Она приняла их вечером, в просторной, ярко освещенной комнате, личной гостиной императрицы. Последние отблески света дня лежали на полу. По углам горели лампы. С ней была Хильда, и больше никакой свиты. Чтобы не противоречить их обычаям и своим, византийским, тоже, она опустила на лицо вуаль.

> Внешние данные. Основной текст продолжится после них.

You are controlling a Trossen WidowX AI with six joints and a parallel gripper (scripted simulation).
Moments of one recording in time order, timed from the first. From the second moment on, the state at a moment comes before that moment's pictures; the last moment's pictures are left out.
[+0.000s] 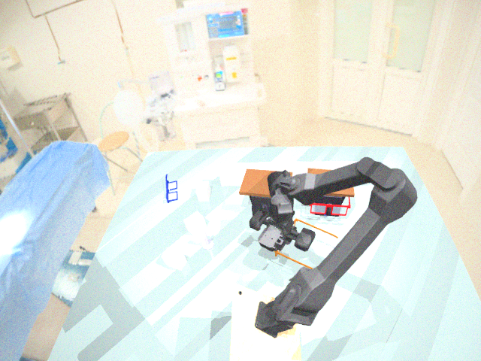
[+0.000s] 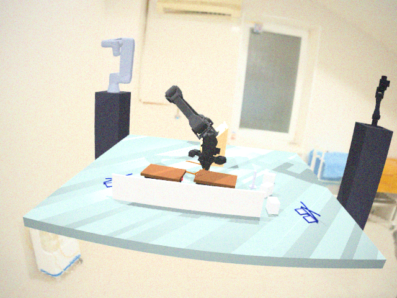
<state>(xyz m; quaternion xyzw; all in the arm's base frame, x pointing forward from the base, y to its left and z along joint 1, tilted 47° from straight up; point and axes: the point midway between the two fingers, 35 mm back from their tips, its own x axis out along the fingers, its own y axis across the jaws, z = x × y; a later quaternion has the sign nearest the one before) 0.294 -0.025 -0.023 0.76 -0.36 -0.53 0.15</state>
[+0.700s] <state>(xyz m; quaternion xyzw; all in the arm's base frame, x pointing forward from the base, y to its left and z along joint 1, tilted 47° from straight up) 0.295 -0.039 -0.033 0.76 -0.36 -0.53 0.15</state>
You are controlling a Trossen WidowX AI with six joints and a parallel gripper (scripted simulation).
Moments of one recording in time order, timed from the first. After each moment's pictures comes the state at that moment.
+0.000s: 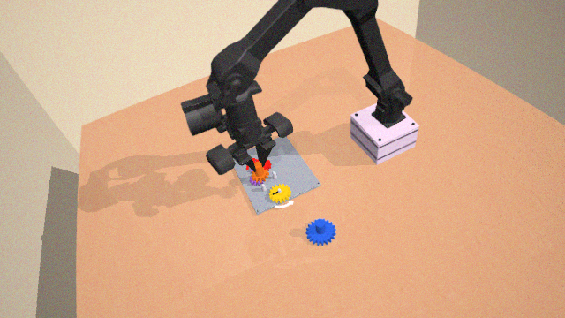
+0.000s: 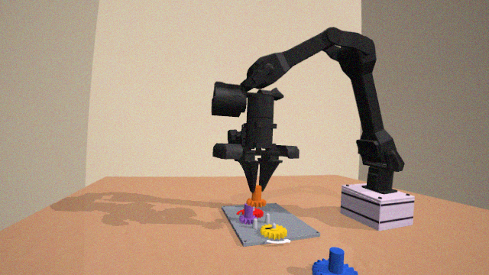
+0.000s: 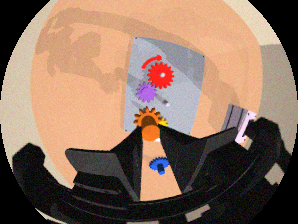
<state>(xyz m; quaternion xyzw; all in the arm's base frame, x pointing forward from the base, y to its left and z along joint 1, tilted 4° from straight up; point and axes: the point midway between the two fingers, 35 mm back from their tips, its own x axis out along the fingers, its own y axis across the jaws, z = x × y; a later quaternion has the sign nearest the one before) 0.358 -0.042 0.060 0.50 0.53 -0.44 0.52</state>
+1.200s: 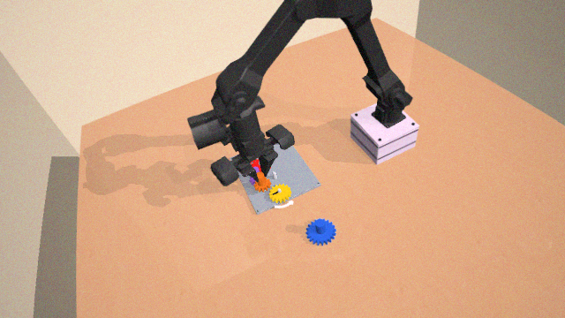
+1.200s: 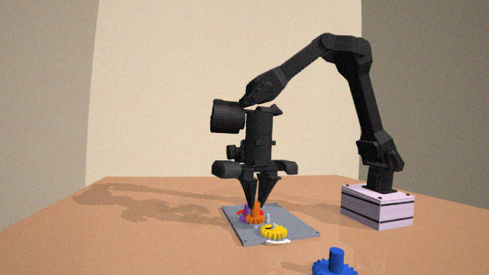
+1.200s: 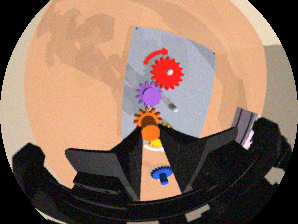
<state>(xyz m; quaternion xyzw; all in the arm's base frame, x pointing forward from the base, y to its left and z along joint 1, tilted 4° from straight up) 0.361 -0.040 0.024 0.50 0.53 -0.44 0.53</state>
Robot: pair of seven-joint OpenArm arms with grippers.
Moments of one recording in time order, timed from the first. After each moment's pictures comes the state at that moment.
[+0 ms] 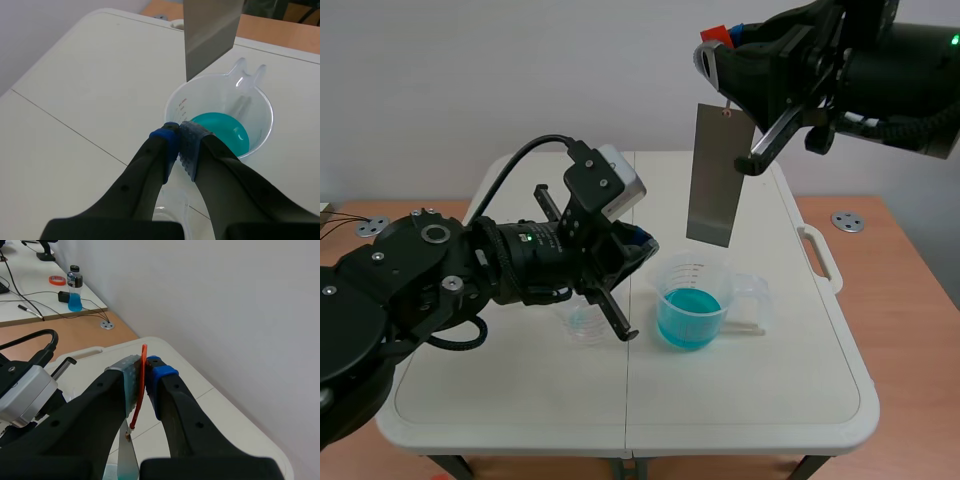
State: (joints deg) left arm -6.6 -14.5 26.3 80.5 4.5 -29.4 1.5; right arm 1.5 28.6 -7.6 108.5 19.2 36.4 -5.3
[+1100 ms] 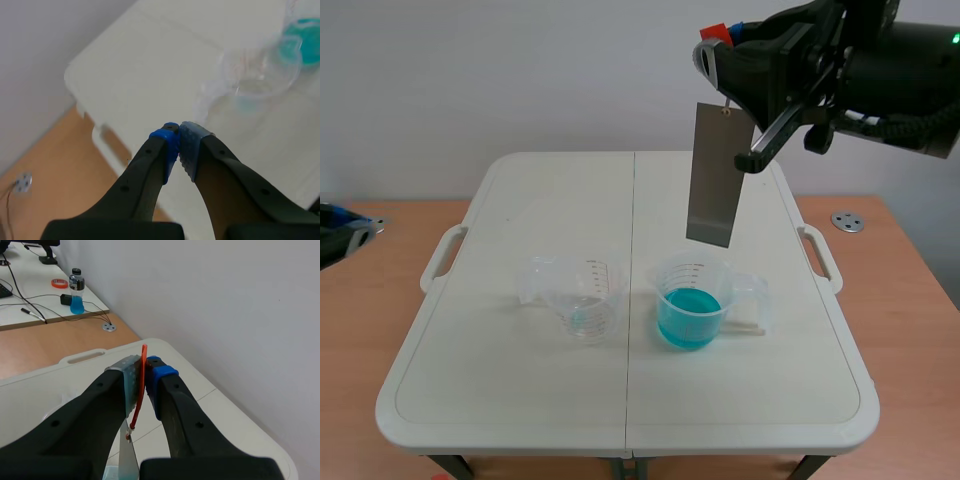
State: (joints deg) left arm 32.7 -54.4 -10.1 104.4 -23.1 -25.3 0.4; right arm 1.5 28.6 -7.6 108.5 20.3 36.4 -5.5
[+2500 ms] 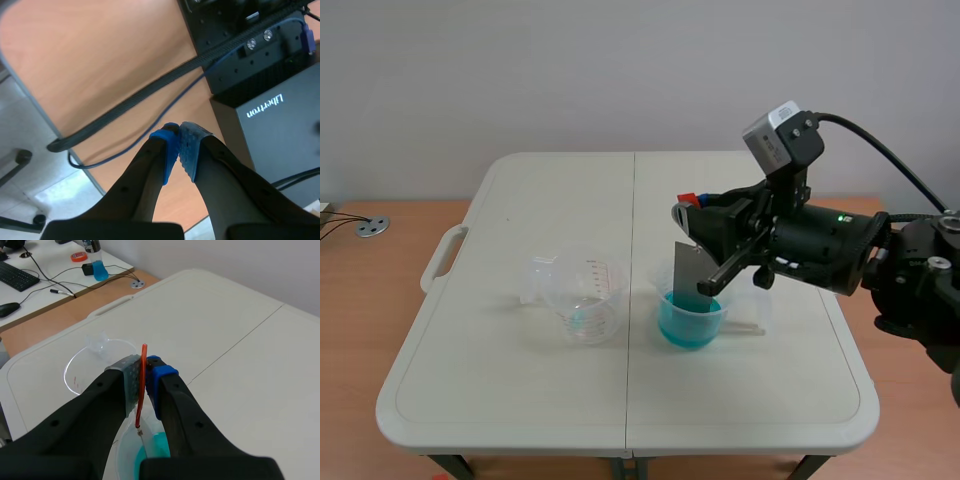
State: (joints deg) left arm 58.9 -30.8 8.7 70.6 -8.0 -21.6 -13.1; right arm 1.5 20.7 -13.7 81.6 15.7 41.4 4.0
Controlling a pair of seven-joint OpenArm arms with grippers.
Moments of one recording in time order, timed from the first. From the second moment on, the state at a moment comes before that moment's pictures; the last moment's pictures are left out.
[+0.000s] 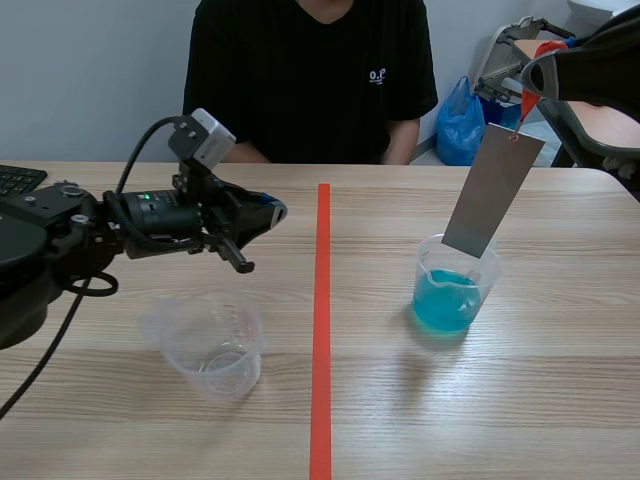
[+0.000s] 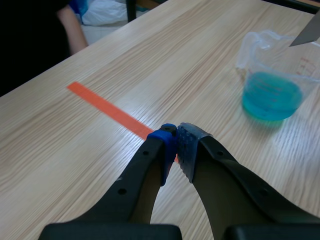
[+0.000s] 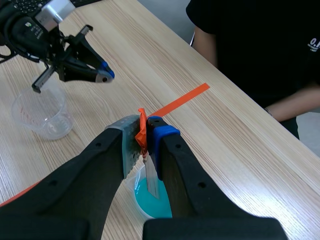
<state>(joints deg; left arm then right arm) -22.1 -16.4 22.0 54.4 -6.6 -45.1 -10.7 3.4 55.4 -0.4 100.6 61.4 44.5 -27.5</state>
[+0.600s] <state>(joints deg) -22.3 -2.2 29.0 54.1 -6.6 -45.1 -8.3 3.4 55.4 -0.4 100.6 61.4 44.5 -27.5</state>
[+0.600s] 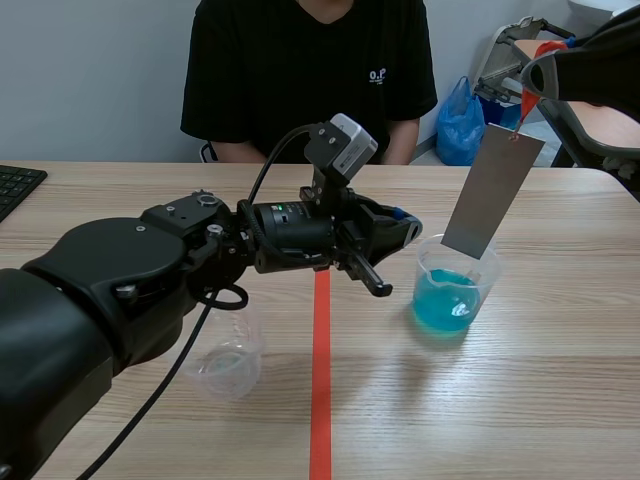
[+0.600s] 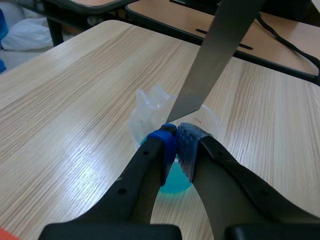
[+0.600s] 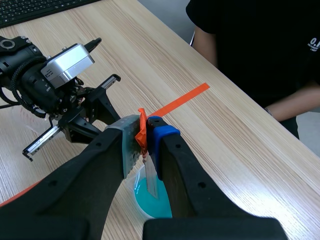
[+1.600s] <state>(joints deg) -22.5 -3.2 28.9 52.8 -10.6 -44.0 -9.9 3.4 55.4 -0.4 100.6 61.4 44.7 -27.5</state>
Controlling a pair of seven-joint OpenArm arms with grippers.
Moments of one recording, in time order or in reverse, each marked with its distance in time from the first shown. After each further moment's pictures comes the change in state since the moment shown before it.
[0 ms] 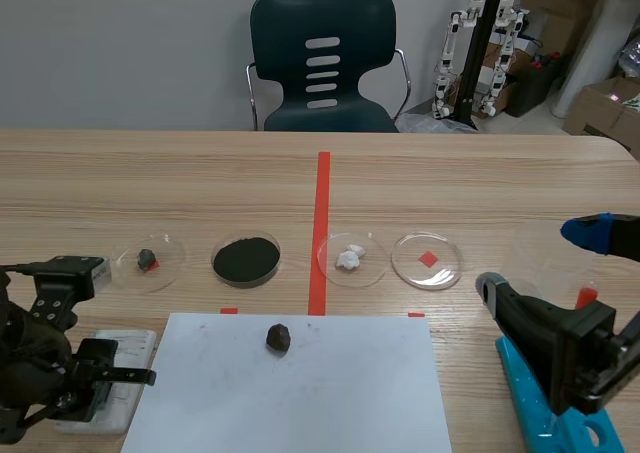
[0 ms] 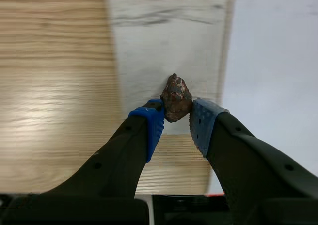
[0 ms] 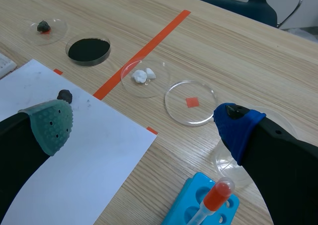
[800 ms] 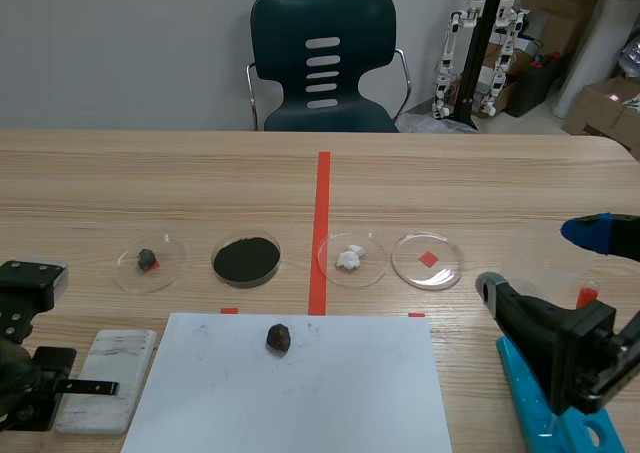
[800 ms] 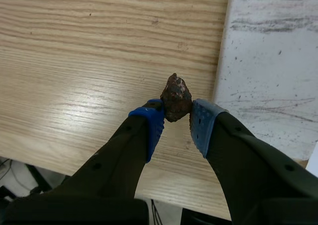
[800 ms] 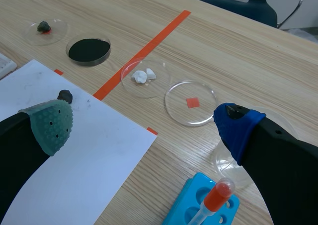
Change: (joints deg) left arm 4.5 -0.1 -1.4 -0.1 10.2 6.1 -9.1; right arm 0.0 0.0 0.0 0.0 0.0 0.0 0.0
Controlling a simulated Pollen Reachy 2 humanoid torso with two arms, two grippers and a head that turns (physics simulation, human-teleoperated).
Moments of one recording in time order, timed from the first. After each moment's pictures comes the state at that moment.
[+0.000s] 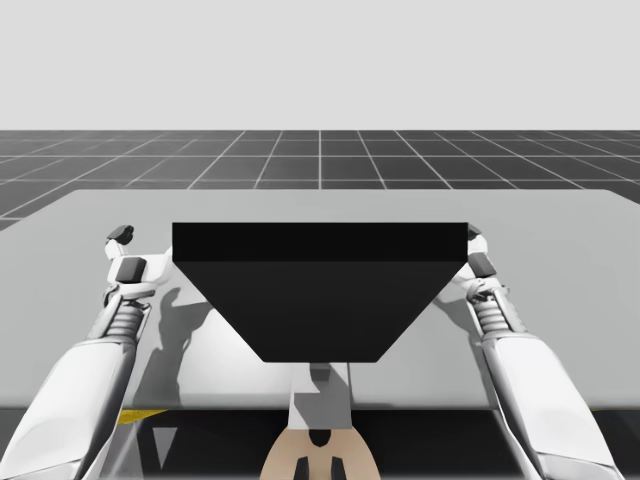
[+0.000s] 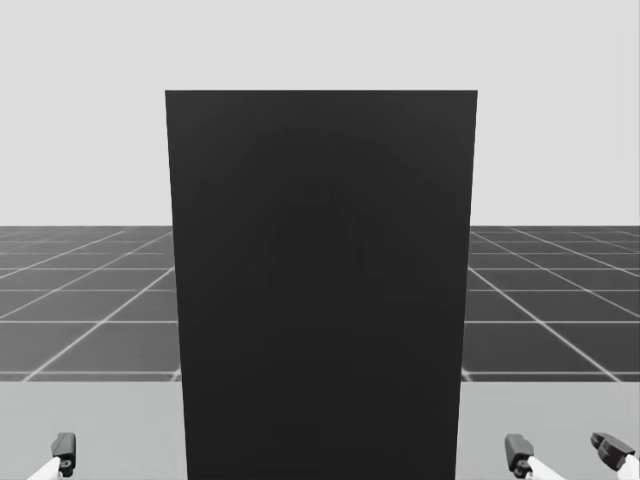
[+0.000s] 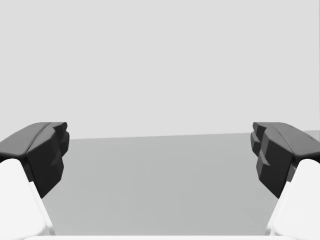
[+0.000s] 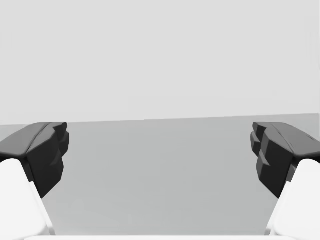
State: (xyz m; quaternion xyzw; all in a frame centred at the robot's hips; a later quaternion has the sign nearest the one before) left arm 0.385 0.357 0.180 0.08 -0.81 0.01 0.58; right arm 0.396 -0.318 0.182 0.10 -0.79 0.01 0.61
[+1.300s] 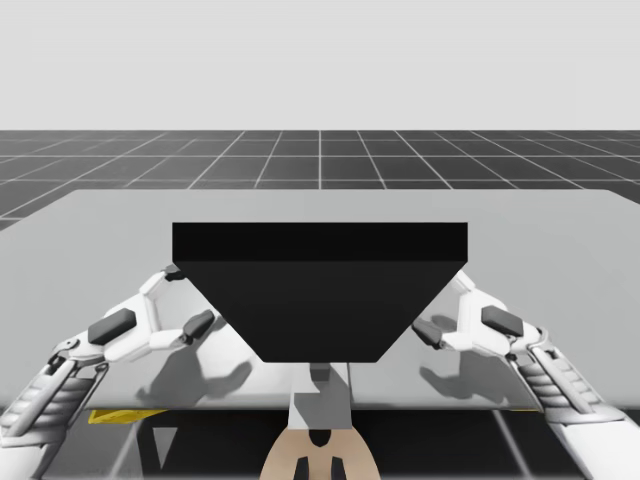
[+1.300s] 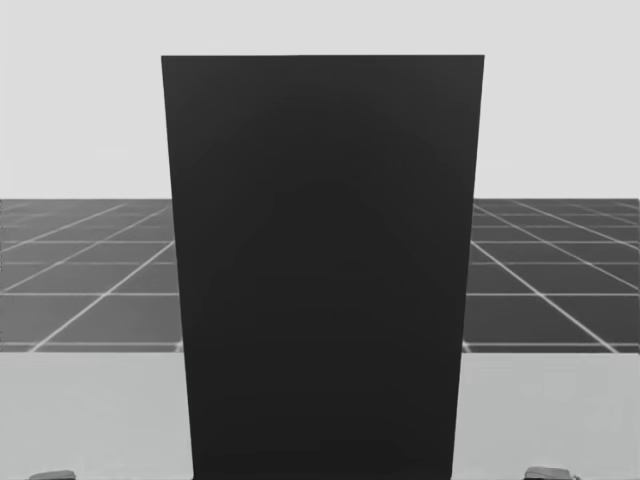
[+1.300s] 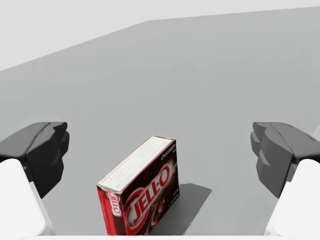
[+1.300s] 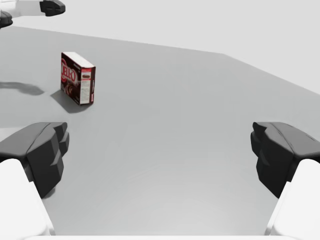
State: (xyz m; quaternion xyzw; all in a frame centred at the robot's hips) left arm 0.291 0.344 0.190 -0.30 -0.68 -0.31 0.60; right arm 0.310 -0.320 0.180 0.35 -0.68 0.37 0.53
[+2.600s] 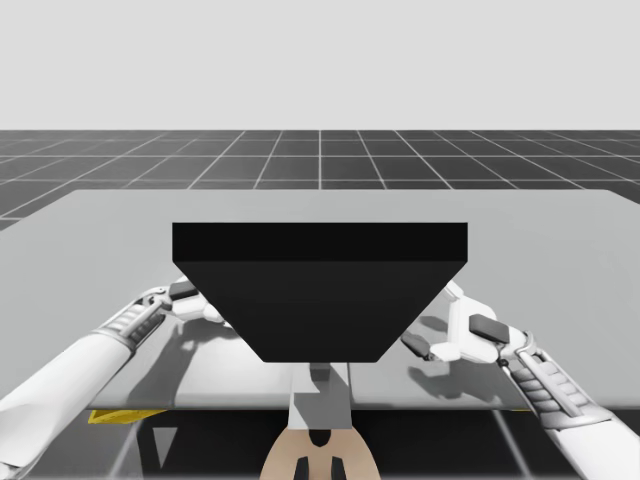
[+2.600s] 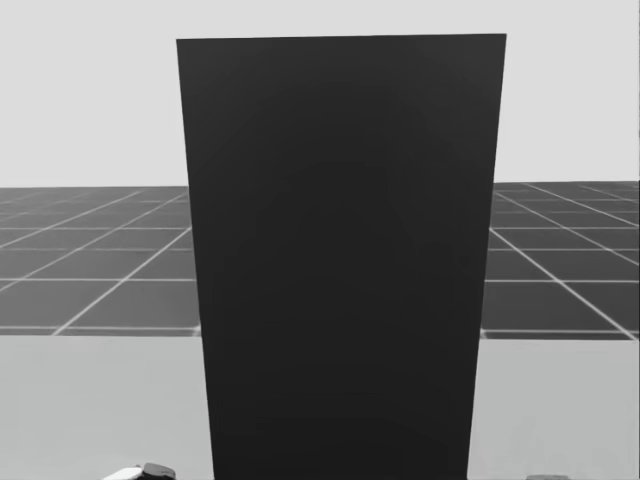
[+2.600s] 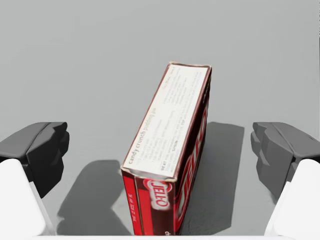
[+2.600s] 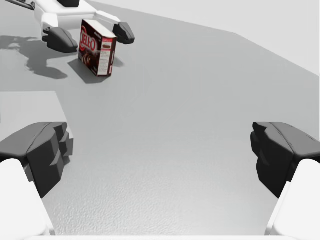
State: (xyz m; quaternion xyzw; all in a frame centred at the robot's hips) left arm 0.392 0.323 0.146 -0.34 -0.53 -0.43 0.65; right arm 0.306 -0.310 0.166 0.34 -0.66 0.42 0.53
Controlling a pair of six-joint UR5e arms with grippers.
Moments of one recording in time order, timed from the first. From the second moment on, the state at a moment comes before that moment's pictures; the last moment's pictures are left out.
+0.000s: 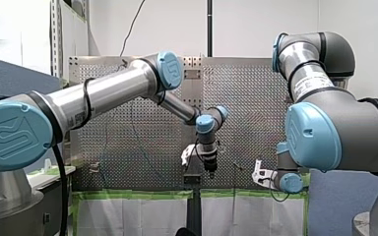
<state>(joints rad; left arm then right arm) -0.69 -2.72 -0.81 -3.80 -1.76 -2.12 1.71 -0.61 1.84 -1.00 1.38 1.74</state>
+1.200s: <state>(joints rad) -0.69 -2.87 -0.79 -3.72 -1.79 -2.07 1.72 -0.61 1.84 -1.00 1.38 1.74</state>
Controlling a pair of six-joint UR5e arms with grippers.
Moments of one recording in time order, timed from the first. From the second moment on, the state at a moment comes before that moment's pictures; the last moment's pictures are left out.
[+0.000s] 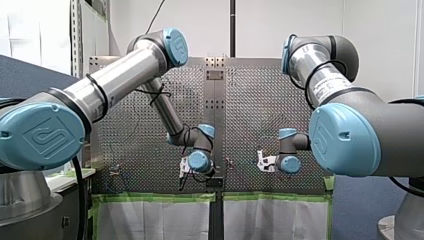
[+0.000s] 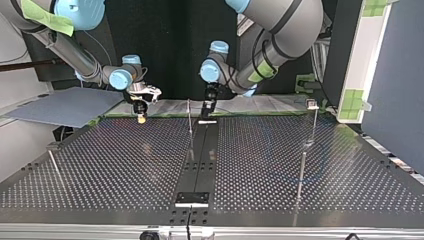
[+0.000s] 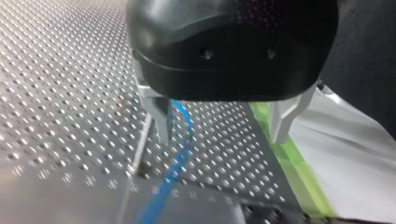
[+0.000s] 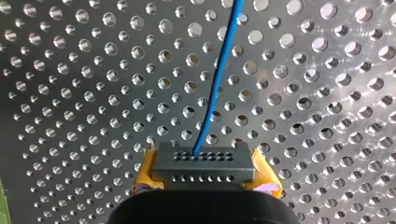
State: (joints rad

Они пришли все втроем, отдохнувшие и чистые, в свежем платье и тюрбанах. Одежда юноши была самой нарядной, шелковая, вышитая золотом; он был в ней очень хорош собой, но, видимо, не сознавал этого. Он низко поклонился ей, гордый даже в своем почтении.

Он не узнал ее, даже когда она велела ему подняться. Как он мог? Она была под вуалью. Хотя мог бы узнать по голосу.

Он очень мило похвалил ее знание арабского языка. Она поблагодарила его улыбкой. Манеры его были безупречны.

— Тот из нас, кто говорил на варварских языках, — объяснил он, — потерялся в горах, и мы не смогли найти никого, кто бы мог говорить по-арабски. Рафик, — он указал на старшего из своих спутников, — знает несколько слов по-франкски, и нас кое-как поняли. Но право же, о великая госпожа, это чудо и радость — слышать в этой погруженной во мрак невежества стране речь моего родного народа.

— Так и я была бы рада, — сказала она, — услышать прекрасный греческий язык, но здесь нет никого, кто бы говорил на нем.

Он улыбнулся. Улыбка у него была чудесная, она просто преображала его лицо.

— Мне рассказывали, великая госпожа, что ты истинное воплощение мудрости и доброты. Теперь я вижу, что правда превосходит эти рассказы.

— Ах, — сказала она, — какая лесть. И могу ли я узнать, кто это говорит?

Он залился краской.

— О госпожа! Умоляю о прощении. — Он снова распростерся бы перед ней, если бы она ему не запретила. Она уже с трудом удерживалась, чтобы не расхохотаться.

Он был жестоко сконфужен, но держался гордо, объявляя:

— Я Назир, Назир Ад-Дин Мухаммед ибн Исмаил ибн Сулейман ибн Абу Салим из Кордовы. Это моя правая рука Рафик ибн Аль-Адим, это моя левая рука Карим ибн Джубаир, оба преданные слуги моего дома.

Аспасия слегка поклонилась каждому. Она не знала, от чего у нее закружилась голова. Исмаил — обычное имя в Кордове. Тем более Сулейман. И кто сказал, что у Абу Салима не было много внуков? Это не сын, это не может быть сын Исмаила!

Но, Боже мой, у нее же есть глаза, и она прекрасно видит, что этот мальчик — точная копия ее возлюбленного.

— Нам известно, — продолжал он, — что один человек из нашего дома живет у вас здесь. Вам известно имя Хафиза Исмаила ибн Сулеймана?

Она покачнулась, но справилась с собой, прежде чем он заметил.

— Он нам известен, — отвечала она.

Его лицо словно озарилось светом.

— Он здесь? Он в городе?

— Вы должны извинить меня, — сказала она очень осторожно, — если я не сразу отвечу на ваш вопрос. Мы знаем, что он находится в нашей стране не по своей воле. Если вы явились, чтобы увезти его на смерть, вы должны знать, что он находится под нашей защитой.